В этом расположении я написал ночью письмо; письмо мое должно было носить следы бешенства, отчаяния и недоверия. Каюсь, глубоко каюсь в этом заглазном оскорблении, в этом дурном письме.
Natalie отвечала строками черной печали.
«Лучше мне умереть, — говорила она, — вера твоя разрушена, каждое слово будет теперь вызывать в тебе все прошедшее. Что мне делать и как доказывать? Я плачу и плачу!»
Г<ервег> солгал. (495)
Следующие письма были кротко печальны: ей было жаль меня, ей хотелось уврачевать мои раны, а что сама-то она должна была вынести…

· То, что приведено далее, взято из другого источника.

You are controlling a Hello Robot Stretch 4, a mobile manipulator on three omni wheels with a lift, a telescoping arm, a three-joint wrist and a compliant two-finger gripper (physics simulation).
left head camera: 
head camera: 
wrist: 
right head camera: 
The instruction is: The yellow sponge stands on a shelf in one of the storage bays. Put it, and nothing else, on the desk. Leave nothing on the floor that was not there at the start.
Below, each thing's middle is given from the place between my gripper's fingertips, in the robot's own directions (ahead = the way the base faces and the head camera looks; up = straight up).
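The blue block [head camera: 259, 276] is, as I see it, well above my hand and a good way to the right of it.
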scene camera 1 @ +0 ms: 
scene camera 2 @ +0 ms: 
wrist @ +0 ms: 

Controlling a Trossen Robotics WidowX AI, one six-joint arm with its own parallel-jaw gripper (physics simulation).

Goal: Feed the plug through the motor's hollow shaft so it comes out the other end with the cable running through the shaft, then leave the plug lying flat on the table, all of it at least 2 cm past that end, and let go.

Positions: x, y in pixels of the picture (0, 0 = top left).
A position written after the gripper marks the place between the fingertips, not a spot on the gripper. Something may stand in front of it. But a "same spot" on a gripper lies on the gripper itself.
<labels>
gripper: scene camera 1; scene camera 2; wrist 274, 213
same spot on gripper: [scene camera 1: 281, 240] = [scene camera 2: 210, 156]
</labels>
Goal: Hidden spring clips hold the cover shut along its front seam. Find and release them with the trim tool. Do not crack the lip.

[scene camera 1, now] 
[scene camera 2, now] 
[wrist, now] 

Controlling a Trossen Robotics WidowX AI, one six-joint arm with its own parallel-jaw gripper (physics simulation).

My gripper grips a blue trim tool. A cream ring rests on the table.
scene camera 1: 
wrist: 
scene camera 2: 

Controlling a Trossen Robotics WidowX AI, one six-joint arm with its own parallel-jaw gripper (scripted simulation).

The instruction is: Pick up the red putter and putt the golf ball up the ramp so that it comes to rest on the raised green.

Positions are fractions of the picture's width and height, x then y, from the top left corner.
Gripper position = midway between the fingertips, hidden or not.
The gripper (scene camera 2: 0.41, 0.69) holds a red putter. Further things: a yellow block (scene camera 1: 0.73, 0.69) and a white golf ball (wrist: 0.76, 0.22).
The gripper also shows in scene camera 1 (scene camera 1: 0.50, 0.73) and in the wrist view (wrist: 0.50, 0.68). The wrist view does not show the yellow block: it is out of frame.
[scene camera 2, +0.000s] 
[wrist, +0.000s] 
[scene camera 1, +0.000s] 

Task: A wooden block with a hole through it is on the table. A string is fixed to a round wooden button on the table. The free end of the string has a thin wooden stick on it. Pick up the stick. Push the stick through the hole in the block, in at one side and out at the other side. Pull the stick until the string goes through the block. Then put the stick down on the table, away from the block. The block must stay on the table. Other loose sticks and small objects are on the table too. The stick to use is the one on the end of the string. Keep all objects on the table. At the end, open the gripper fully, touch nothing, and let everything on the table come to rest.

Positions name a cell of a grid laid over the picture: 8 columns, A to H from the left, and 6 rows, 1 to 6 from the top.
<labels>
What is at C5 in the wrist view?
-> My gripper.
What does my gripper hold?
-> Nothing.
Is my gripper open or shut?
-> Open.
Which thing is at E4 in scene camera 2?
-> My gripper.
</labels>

Зачем нашелся человек, повторивший мне эту клевету, и зачем не было другого, который бы остановил мое письмо, писанное в припадке преступной горячки?
…Ночью, с 7 на 8 июля, часу во втором, я сидел на ступеньке Кариньянского дворца в Турине; площадь была совершенно пуста, поодаль от меня дремал нищий, часовой тихо ходил взад и вперед, насвистывая песню из какой-то оперы и побрякивая ружьем… Ночь была горячая, теплая, пропитанная запахом широкко.
Мне было необычайно хорошо, так, как не бывало давно — я опять почувствовал, что я еще молод и силен силами в груди, что у меня есть друзья и верования, что я полон любовью — как тринадцать лет перед тем. Сердце билось так, как я отвык чувствовать в последнее время. Оно билось, как в тот мартовский день 1838, когда я, завернувшись в плащ, ждал Кетчера у фонарного столба, на Поварской.